J’étais encore en train de réfléchir aux circonstances de l’acceptation désinvolte de Megan, quand elle s’est agenouillée, a effleuré le gland de ma verge avec sa langue pour recueillir la goutte de liquide pré-éjaculatoire qui y perlait, puis a glissé le gland et les premiers centimètres de mon pénis dans sa bouche. « Glissé » est peut-être un euphémisme ; j’ai vu les lèvres de Megan s’étirer pour accueillir cette intrusion.

Cela dit, Megan parvint tout de même à se frayer un chemin dans la bouche, sa langue tournoyant et taquinant la base de mon casque ; il avait fallu des mois à sa mère pour maîtriser ce tour ! Mes mains se posèrent sur les épaules de Megan, non pas pour l’arrêter, mais parce que mes jambes tremblaient tellement que j’avais besoin de soutien.

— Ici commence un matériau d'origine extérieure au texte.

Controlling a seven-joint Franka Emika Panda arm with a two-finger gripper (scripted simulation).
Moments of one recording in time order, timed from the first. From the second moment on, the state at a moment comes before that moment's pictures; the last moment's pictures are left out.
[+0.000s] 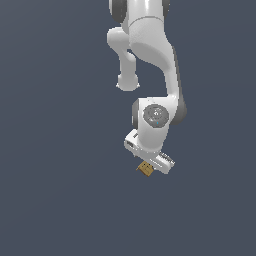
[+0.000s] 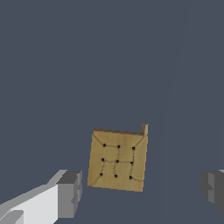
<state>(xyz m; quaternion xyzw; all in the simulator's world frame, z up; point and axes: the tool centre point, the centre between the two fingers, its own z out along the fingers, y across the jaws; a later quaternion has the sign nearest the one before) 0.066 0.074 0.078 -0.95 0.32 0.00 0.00</state>
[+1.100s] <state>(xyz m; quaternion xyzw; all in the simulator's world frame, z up) 0.071 0.085 0.034 -0.93 0.36 0.00 0.00</state>
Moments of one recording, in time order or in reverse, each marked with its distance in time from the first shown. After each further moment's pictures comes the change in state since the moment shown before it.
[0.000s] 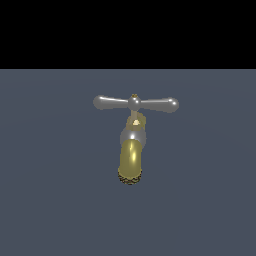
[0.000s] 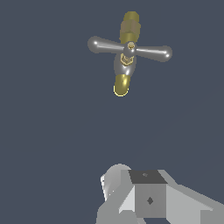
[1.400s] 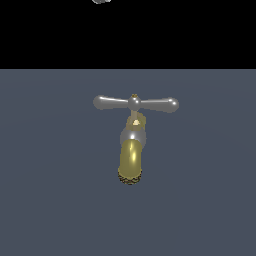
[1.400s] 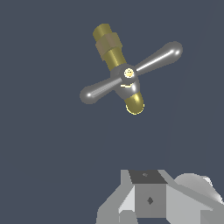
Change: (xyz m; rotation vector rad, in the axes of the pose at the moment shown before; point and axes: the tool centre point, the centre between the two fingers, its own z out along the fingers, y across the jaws) arm 0.130 -0.029 0.063 0.124 -0.044 0.586
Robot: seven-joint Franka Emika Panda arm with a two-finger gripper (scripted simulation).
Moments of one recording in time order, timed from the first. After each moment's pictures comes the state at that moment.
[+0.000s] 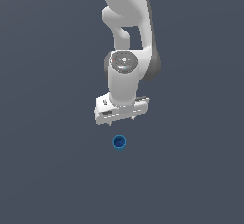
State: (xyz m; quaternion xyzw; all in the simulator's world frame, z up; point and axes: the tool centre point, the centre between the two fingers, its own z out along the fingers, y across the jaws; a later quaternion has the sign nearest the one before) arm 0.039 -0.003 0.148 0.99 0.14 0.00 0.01
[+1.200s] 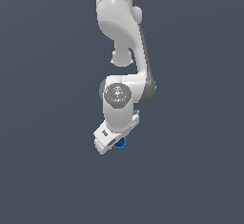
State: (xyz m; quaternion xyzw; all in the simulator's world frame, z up) arm 0.095 -0.011 0.092 0.93 0.36 0.00 0.00
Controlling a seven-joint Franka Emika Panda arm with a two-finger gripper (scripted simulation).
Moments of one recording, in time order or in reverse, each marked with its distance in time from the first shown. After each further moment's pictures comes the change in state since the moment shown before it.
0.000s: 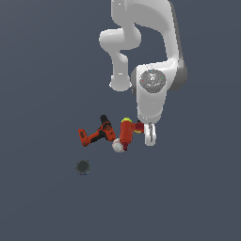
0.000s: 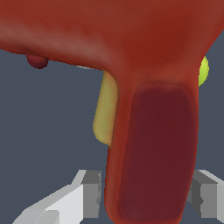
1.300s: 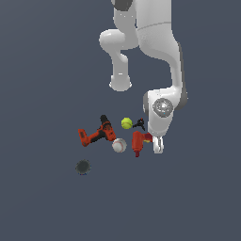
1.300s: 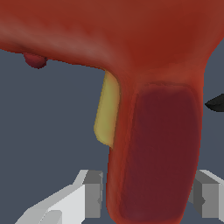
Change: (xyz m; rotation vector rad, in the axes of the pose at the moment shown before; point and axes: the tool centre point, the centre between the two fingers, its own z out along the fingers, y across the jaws) arm -0.046 0.000 0.127 0.004 -0.001 -0.001
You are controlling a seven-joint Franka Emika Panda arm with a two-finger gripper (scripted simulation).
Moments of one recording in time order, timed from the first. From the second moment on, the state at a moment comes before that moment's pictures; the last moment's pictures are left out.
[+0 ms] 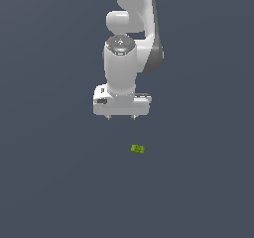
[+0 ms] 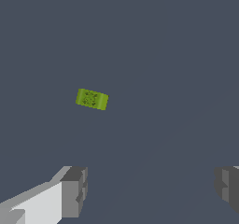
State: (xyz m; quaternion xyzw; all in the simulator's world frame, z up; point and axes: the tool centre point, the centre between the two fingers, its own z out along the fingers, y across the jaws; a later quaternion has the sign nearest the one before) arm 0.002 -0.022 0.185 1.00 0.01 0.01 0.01
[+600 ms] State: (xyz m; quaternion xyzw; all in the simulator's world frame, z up) arm -0.004 0.000 0.178 1.00 0.05 0.00 0.01
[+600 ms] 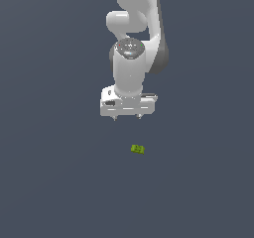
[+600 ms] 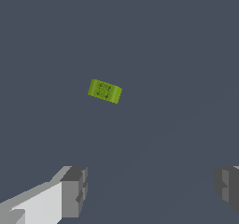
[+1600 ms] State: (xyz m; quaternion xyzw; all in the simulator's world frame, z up) arm 0.009 0.009 0.160 0.99 0.15 -0.01 0.02
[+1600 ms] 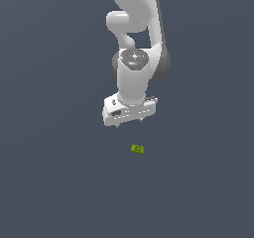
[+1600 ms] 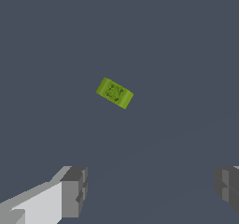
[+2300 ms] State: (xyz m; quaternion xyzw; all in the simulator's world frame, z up) arm 0.032 0.025 0.123 0.94 0.35 -0.01 0.01
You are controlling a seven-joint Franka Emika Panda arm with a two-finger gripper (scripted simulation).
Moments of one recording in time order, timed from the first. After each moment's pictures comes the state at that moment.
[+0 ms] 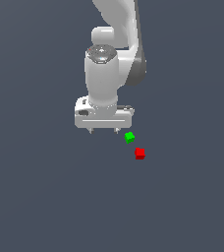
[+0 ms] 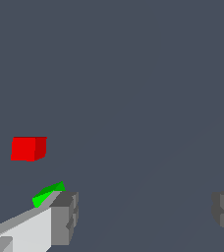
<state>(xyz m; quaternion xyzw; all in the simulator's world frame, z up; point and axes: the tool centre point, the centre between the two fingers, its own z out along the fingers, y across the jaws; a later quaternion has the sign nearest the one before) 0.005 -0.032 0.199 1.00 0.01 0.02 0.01</state>
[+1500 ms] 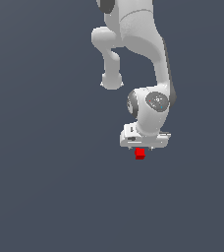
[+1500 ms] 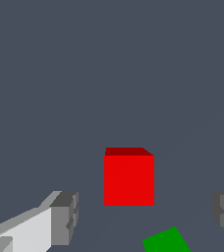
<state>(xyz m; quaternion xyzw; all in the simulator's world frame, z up) 0.011 0.133 0.074 1.00 -0.01 0.00 0.00</state>
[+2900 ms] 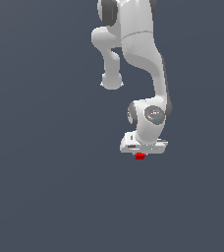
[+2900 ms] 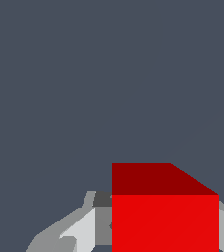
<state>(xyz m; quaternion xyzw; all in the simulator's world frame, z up) 0.013 0.140 0.020 1.00 -0.01 0.00 0.00</state>
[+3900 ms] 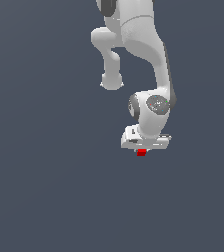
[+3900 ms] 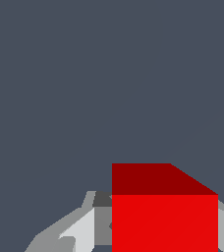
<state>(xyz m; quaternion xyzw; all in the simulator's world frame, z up) 0.012 0.139 0.061 1.00 -0.01 0.00 0.00</state>
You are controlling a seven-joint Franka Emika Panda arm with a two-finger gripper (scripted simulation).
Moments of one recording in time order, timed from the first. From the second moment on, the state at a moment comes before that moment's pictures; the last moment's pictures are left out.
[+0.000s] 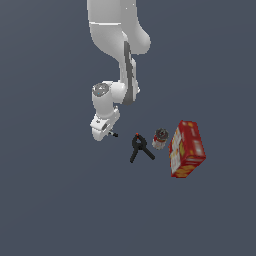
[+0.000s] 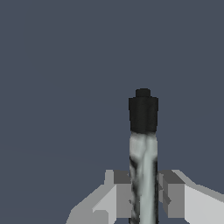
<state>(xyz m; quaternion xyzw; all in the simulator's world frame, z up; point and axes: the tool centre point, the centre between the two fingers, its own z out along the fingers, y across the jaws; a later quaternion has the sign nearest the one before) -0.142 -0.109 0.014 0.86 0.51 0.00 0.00</state>
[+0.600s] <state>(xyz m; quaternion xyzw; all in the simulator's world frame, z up) -0.138 -0.086 0.039 0.86 0.51 0.00 0.00</state>
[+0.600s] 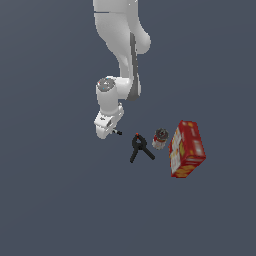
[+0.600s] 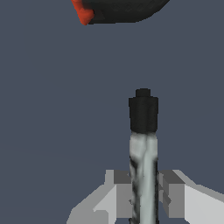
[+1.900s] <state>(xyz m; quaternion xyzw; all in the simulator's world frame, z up) -0.107 0.073 0.203 0.86 0.51 0.00 0.00</state>
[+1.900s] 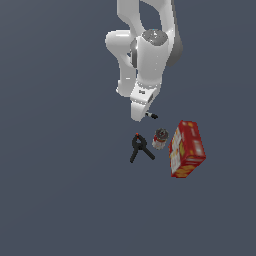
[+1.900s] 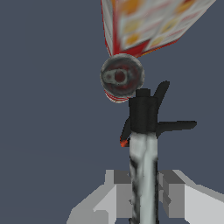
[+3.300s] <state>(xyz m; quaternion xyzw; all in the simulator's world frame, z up) -0.063 0.237 0.380 0.86 0.51 0.00 0.00</state>
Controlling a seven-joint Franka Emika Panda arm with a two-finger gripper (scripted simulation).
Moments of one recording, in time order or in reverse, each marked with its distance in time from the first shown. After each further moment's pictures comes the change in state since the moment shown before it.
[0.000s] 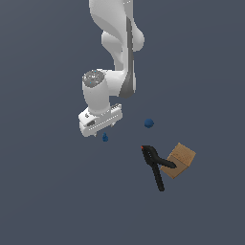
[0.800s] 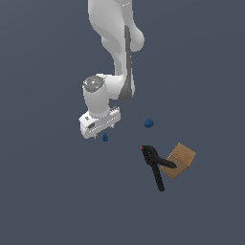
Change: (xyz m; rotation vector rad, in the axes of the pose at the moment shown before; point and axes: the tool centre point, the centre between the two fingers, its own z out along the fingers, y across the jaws) arm -0.009 0.000 0.024 -0.002 -0.001 -0.033
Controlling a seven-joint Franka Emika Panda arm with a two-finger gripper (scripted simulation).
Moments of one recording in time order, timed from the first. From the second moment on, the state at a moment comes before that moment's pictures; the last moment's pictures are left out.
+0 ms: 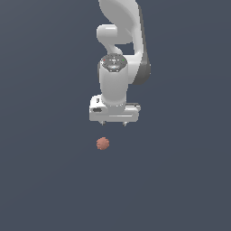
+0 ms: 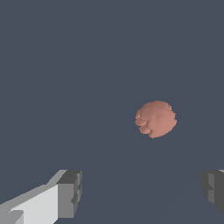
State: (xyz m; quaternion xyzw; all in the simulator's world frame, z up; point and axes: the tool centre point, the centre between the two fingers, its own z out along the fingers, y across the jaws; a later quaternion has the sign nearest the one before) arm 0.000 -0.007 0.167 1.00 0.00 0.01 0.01
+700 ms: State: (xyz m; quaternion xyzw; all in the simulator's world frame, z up) arm 0.014 -0.019 0.189 1.00 -0.02 0.03 0.01
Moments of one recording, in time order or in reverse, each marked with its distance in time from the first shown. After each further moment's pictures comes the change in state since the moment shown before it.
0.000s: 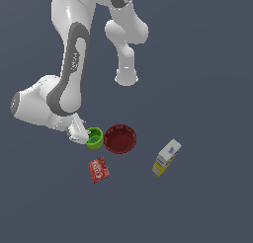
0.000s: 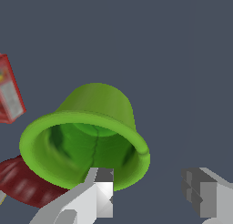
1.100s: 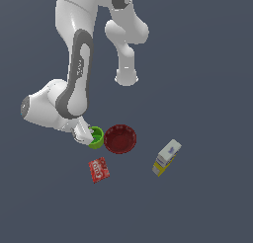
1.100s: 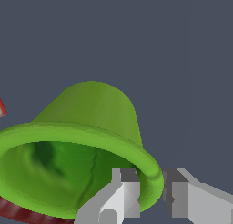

La langue de Megan continuait de circuler et ses joues se contractaient autour de moi ; elle réussit même à me prendre plus profondément, ses dents se refermant légèrement sur mon pénis et le grattant au passage. Ma fille était une experte en la matière ! La partie de mon pénis qu’elle ne pouvait pas prendre n’était pas négligée non plus ; ses ongles la taquinaient, ainsi que mon scrotum qui se contractait.

Je suppose que Megan a continué pendant quelques minutes. Durant tout ce temps, je n’ai rien pu faire d’autre que des halètements, des gémissements et d’autres grognements bestiaux. Megan s’est ensuite éloignée de moi et a défait ma ceinture et mon jean, qu’elle a fait glisser jusqu’à mes genoux dans le même mouvement qui lui a permis de se relever.

Après avoir récupéré mes forces et m’avoir gratifié d’un autre sourire obscène, Megan fit claquer la lunette et le couvercle des toilettes à côté de moi. Le bruit résonnait encore dans mes oreilles quand elle me dit d’une voix calme mais distincte : « Assieds-toi. » J’obéis aussitôt, toujours silencieux, et à peine deux secondes plus tard, sa jambe droite se posa à califourchon sur mes cuisses.

La main de Megan avait repris mon sexe en main tandis que sa jambe se balançait, et peu après, je sentis le bout de mon sexe effleurer l’entrée humide de son vagin alors qu’elle fléchissait les genoux et s’installait sur moi. Je me souviens avoir espéré à ce moment-là que Megan soit suffisamment lubrifiée… Dans la confusion de son… assaut, je ne l’avais pas touchée.